Bailey also argues that the court should not look to the date of the appraisal or the date of the purchase of the property, but should “postpone” the statute of limitations period until January 2017 “which is when [Bailey] discovered he was wronged by the Defendant Blue Ribbon.” Plaintiff's Response to Blue Ribbon's Mot. (“Response to Blue Ribbon”) (Doc. No. 48) at 4. As aforementioned, section 52-577 is a statute of repose, meaning that the date at which an injury is discovered is irrelevant. See Byrne, 112 Conn.App. at 272. However, the date on which Bailey discovered fraud could be relevant to the extent that Bailey is attempting to raise a tolling defense of fraudulent concealment, which, in Connecticut, is governed by Connecticut General Statutes section 52-595 (“section 52-595”). See Kidder, 150 Conn.App. at 727 (recognizing fraudulent concealment as a basis for tolling the section 52-577 statute of limitations period).
fraudulent concealment, like all claims of fraud, must be pled according to the heightened pleading standard in Federal Rule of Civil Procedure 9(b) (“Rule 9(b)”). See Armstrong v. McAlpin, 699 F.2d 79, 88 (2d Cir. 1983) (“Appellants' generalized and conclusory allegations of fraudulent concealment do not satisfy the requirements of [Rule] 9(b).”); In re Publication Paper Antitrust Litig., No. 3:04-MD-1631(SRU), 2005 WL 2175139, at *3 (D. Conn. Sept. 7, 2005) (“A claim that the statute of limitations should be tolled because of fraud is, obviously, a claim of fraud, and therefore the circumstances constituting that fraud must meet Rule 9(b)'s requirements.”). In order to plead fraudulent concealment pursuant to section 52-595, Bailey must allege that Blue Ribbon had actual awareness of facts necessary to establish fraud, that Blue Ribbon intentionally concealed those facts from Bailey,  and that this concealment was done for the purpose of delaying Bailey from filing a complaint. See Gibbons v. NER Holdings, Inc., 983 F.Supp. 310, 316 (D. Conn. 1997) (discussing elements of fraudulent concealment pursuant to section 52-595); OBG Tech. Servs., Inc. v. Northrop Grumman Space & Mission Sys. Corp., 503 F.Supp.2d 490, 504 (D. Conn. 2007) (“[B]ecause [the plaintiff]'s claims are time-barred on the face of its own complaint, [the plaintiff] has the burden of pleading facts sufficient to establish that the statutes of limitations should be tolled.”).

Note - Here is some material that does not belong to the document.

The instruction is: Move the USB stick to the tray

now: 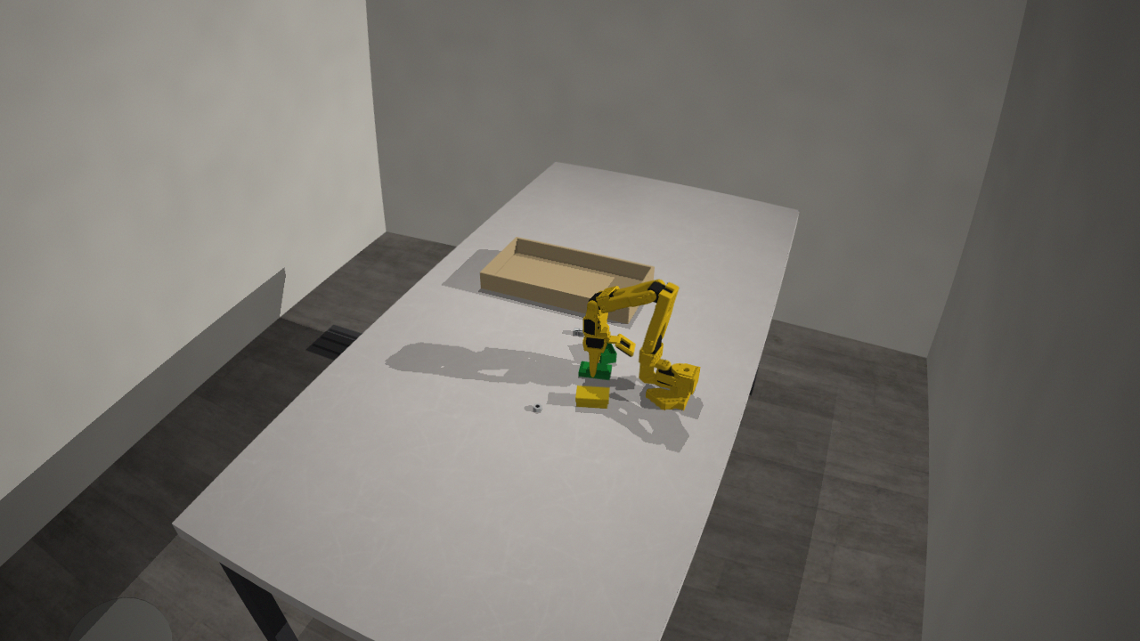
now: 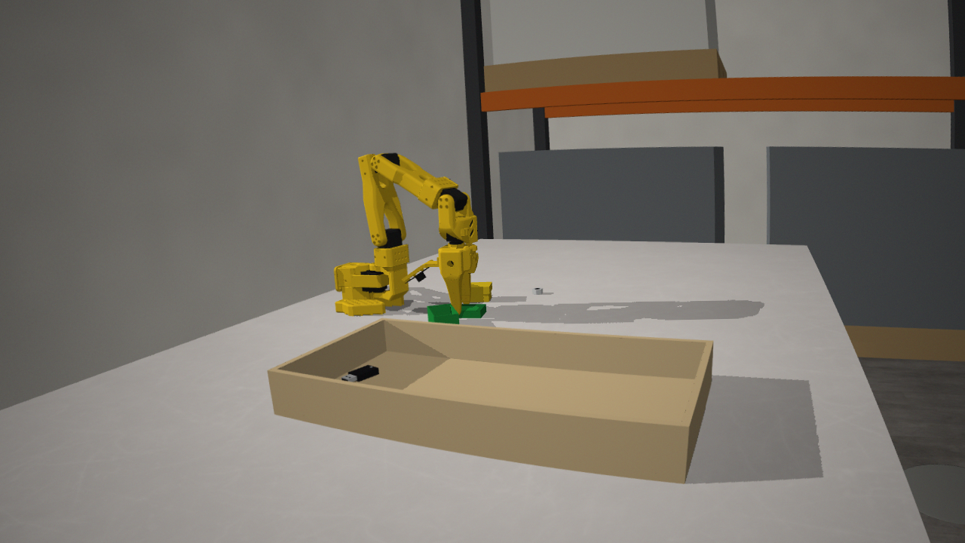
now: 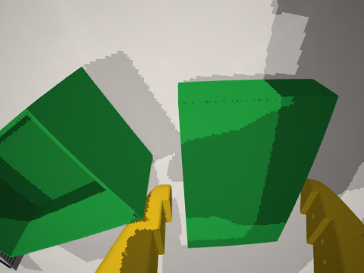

Bailey has not alleged facts adequate to plead fraudulent concealment. As noted above, see supra Section IV(A), Bailey has only alleged that Blue Ribbon “represented” that it conducted an appraisal, which appraisal was conducted for Moye a year before Bailey purchased the property. 3d Am. Compl. at 3, 6. Bailey has not alleged that Blue Ribbon had actual awareness of facts necessary to establish fraud or that Blue Ribbon intentionally concealed those facts, much less that they did so to prevent Bailey from filing a complaint. He certainly has not stated fraudulent concealment “with particularity” as Rule 9(b) requires. See Fed.R.Civ.P. 9(b) (“In alleging fraud or mistake, a party must state with particularity the circumstances constituting fraud or mistake.”).